### DIRECTIONS FOR THIS TASK
Every record below must be written out exactly. Leave out the pictures.

### TASK INPUT
####################

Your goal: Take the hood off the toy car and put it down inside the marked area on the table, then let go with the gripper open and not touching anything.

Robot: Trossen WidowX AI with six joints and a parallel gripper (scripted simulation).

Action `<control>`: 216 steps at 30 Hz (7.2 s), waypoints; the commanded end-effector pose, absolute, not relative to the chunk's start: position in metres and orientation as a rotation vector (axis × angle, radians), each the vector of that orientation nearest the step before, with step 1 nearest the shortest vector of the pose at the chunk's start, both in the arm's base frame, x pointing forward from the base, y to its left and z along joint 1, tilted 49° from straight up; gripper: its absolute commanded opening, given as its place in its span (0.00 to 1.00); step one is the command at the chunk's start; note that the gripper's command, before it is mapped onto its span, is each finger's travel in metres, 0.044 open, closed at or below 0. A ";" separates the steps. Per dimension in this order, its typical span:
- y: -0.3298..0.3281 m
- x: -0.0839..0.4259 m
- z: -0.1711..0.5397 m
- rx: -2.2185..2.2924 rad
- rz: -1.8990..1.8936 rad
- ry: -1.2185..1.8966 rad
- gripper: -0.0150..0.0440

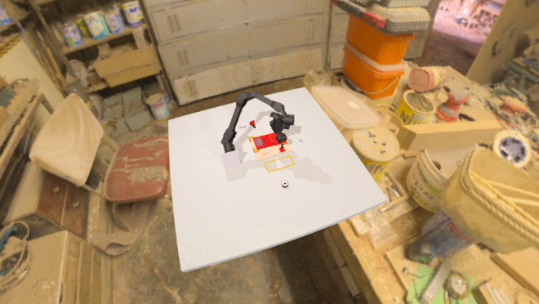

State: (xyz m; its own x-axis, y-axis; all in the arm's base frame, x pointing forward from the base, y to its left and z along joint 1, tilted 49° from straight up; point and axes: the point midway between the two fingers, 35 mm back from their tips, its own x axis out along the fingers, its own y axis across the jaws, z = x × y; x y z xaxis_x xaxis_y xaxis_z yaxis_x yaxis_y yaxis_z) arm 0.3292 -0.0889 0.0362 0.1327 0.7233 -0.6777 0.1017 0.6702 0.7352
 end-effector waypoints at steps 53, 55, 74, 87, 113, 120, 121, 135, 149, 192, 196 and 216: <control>-0.148 0.292 -0.075 0.744 0.526 1.382 0.25; -0.146 0.292 -0.077 0.744 0.526 1.382 0.25; -0.133 0.294 -0.088 0.744 0.527 1.381 0.25; -0.124 0.295 -0.096 0.745 0.528 1.381 0.25; -0.109 0.296 -0.108 0.746 0.531 1.380 0.25; -0.107 0.297 -0.110 0.747 0.531 1.380 0.25; -0.106 0.297 -0.110 0.747 0.531 1.380 0.25; -0.101 0.298 -0.115 0.747 0.531 1.380 0.25; -0.096 0.299 -0.120 0.747 0.532 1.380 0.25; -0.150 0.288 -0.072 0.747 0.534 1.378 1.00; -0.150 0.288 -0.072 0.747 0.534 1.378 1.00; -0.150 0.288 -0.072 0.747 0.534 1.378 1.00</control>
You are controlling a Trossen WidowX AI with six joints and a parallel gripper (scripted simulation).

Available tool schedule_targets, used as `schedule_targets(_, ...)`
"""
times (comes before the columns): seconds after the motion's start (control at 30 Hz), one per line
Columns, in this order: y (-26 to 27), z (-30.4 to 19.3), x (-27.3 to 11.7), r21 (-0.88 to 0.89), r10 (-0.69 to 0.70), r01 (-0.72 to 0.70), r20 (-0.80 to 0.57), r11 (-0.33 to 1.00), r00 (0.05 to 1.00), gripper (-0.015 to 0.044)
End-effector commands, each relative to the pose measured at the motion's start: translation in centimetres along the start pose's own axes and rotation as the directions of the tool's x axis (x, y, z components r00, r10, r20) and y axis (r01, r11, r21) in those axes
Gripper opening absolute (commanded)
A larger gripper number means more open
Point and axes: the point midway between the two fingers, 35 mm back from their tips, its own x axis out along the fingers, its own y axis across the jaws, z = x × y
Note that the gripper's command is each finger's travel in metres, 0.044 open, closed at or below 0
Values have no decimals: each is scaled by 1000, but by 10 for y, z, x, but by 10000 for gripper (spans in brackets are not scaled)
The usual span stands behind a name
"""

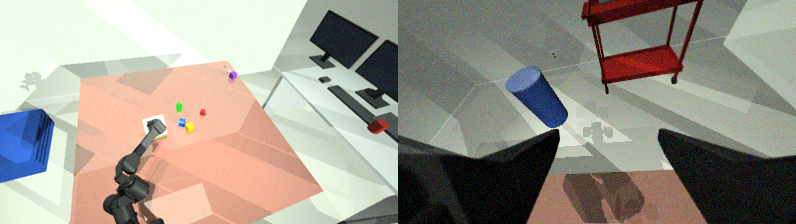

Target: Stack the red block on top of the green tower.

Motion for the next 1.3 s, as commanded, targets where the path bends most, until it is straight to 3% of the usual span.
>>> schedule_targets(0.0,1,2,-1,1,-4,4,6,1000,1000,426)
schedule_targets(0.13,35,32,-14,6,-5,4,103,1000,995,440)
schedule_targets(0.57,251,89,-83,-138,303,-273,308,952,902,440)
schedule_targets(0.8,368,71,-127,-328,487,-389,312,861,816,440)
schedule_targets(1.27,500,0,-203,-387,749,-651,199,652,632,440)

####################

### RESPONSE BOX
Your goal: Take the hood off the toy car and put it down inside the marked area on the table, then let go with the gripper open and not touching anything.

Robot: Trossen WidowX AI with six joints and a parallel gripper (scripted simulation).

Action `<control>`: 216 steps at 30 Hz (7.2 s), waypoints; the commanded end-effector pose, absolute, not relative to the chunk's start: position in metres and orientation as a rotation vector (axis × angle, radians), each the vector of that orientation nearest the step before, with step 1 nearest the shortest vector of the pose at the chunk's start, both in the arm's base frame, x pointing forward from the base, y to its left and z along joint 1, tilted 49° from straight up; gripper: its absolute commanded opening, given as its place in its span (0.00 to 1.00); step one is the command at the chunk's start; note that the gripper's command, before it is mapped onto its span, is each finger's travel in metres, 0.044 open, closed at or below 0. A ";" separates the steps. Per dimension in this order, its typical span:
- y: -0.3298..0.3281 m
- x: -0.0839..0.4259 m
- z: -0.1711..0.5397 m
- rx: -2.2185..2.2924 rad
- rz: -1.8990..1.8936 rad
- ry: -1.2185..1.8966 rad
- gripper: -0.0150..0.0440


State: (xyz m; its own x-axis, y-axis; all in the arm's base frame, x pointing forward from the base, y to its left and z along joint 1, tilted 49° from straight up; point and axes: the point midway between the two fingers, 35 mm back from their tips, its own x axis out along the fingers, its own y axis across the jaws, z = x × y; x y z xaxis_x xaxis_y xaxis_z yaxis_x yaxis_y yaxis_z) arm 0.3292 -0.0889 0.0362 0.1327 0.7233 -0.6777 0.1017 0.6702 0.7352
 end-effector waypoints at steps 53, 55, 74, 87, 113, 120, 121, 135, 149, 192, 196 and 216: <control>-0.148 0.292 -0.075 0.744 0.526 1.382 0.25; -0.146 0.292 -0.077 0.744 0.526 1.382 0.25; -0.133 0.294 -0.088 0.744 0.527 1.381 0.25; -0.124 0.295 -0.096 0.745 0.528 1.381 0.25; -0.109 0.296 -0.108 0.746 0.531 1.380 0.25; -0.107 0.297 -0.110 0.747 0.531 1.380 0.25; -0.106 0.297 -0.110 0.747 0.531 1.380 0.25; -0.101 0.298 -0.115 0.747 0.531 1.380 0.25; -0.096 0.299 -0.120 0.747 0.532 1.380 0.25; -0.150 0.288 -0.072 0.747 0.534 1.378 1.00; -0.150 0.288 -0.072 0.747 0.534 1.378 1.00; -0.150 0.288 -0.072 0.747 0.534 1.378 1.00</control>
You are controlling a Trossen WidowX AI with six joints and a parallel gripper (scripted simulation).

Available tool schedule_targets, used as `schedule_targets(_, ...)`
"""
times (comes before the columns): seconds after the motion's start (control at 30 Hz), one per line
Columns, in this order: y (-26 to 27), z (-30.4 to 19.3), x (-27.3 to 11.7), r21 (-0.88 to 0.89), r10 (-0.69 to 0.70), r01 (-0.72 to 0.70), r20 (-0.80 to 0.57), r11 (-0.33 to 1.00), r00 (0.05 to 1.00), gripper (-0.015 to 0.044)
End-effector commands, each relative to the pose measured at the motion's start: translation in centimetres along the start pose's own axes and rotation as the directions of the tool's x axis (x, y, z components r00, r10, r20) and y axis (r01, r11, r21) in those axes
Gripper opening absolute (commanded)
A larger gripper number means more open
Point and axes: the point midway between the two fingers, 35 mm back from their tips, its own x axis out along the fingers, its own y axis across the jaws, z = x × y
Note that the gripper's command is each finger's travel in metres, 0.044 open, closed at or below 0
Values have no decimals: each is scaled by 1000, but by 10 for y, z, x, but by 10000 for gripper (spans in brackets are not scaled)
The usual span stands behind a name
"""


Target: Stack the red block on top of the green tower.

Motion for the next 1.3 s, as commanded, targets where the path bends most, until it is straight to 3% of the usual span.
>>> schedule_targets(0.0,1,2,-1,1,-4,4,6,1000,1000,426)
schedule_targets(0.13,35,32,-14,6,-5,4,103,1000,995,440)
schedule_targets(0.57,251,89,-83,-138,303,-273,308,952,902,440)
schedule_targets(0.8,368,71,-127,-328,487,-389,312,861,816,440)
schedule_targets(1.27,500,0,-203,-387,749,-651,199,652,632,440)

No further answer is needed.